Most applications writing data into S3 use the S3 multipart upload API to upload data in parts. First, you initiate the load, then upload parts and finally complete the multipart upload.
Let’s see how this operation is reflected in the S3 access log.
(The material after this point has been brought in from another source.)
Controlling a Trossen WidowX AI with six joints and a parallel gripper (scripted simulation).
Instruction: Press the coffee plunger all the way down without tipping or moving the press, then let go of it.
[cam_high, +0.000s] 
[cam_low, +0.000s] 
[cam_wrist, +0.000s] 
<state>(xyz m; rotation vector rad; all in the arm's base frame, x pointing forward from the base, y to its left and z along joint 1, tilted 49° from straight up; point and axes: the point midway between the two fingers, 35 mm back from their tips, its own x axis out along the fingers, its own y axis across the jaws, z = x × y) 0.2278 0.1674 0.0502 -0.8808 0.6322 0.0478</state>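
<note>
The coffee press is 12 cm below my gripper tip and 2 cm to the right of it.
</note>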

My application uploaded the file data.gz
into S3, and I can view it as follows:
$ aws s3 ls s3://cloudsqale/ 2020-04-17 15:52:55 700156671 data.gz
And what I can see in S3 access log configured for my bucket (I skipped a few columns for clarity):
Request Timestamp Operation Key Size Total Time (ms) Turnaround Time (ms) ----------------- ---------- --- ---- ---------- --------------- 17/Apr/2020:15:52:54 REST.POST.UPLOADS data.gz NULL 16 9 17/Apr/2020:15:53:47 REST.PUT.PART data.gz 134237279 1653 168 17/Apr/2020:15:54:56 REST.PUT.PART data.gz 135973725 1764 21 17/Apr/2020:15:56:06 REST.PUT.PART data.gz 136060019 2440 833 17/Apr/2020:15:57:13 REST.PUT.PART data.gz 136033896 1916 297 17/Apr/2020:15:57:13 REST.PUT.PART data.gz 134786426 1600 126 17/Apr/2020:15:57:25 REST.PUT.PART data.gz 23065326 372 91 17/Apr/2020:15:59:48 REST.POST.UPLOAD data.gz 700156671 114 74
REST.POST.UPLOADS
starts a multipart upload. Note that the file creation time is the start of upload. Then 6 parts were uploaded by REST.PUT.PART
operation. Each part except the last one is about 130 MB. If you sum up the sizes of all parts you get 700156671 i.e. the size of the uploaded file.
Finally, REST.POST.UPLOAD
commits the multipart upload and logs the total size of the file.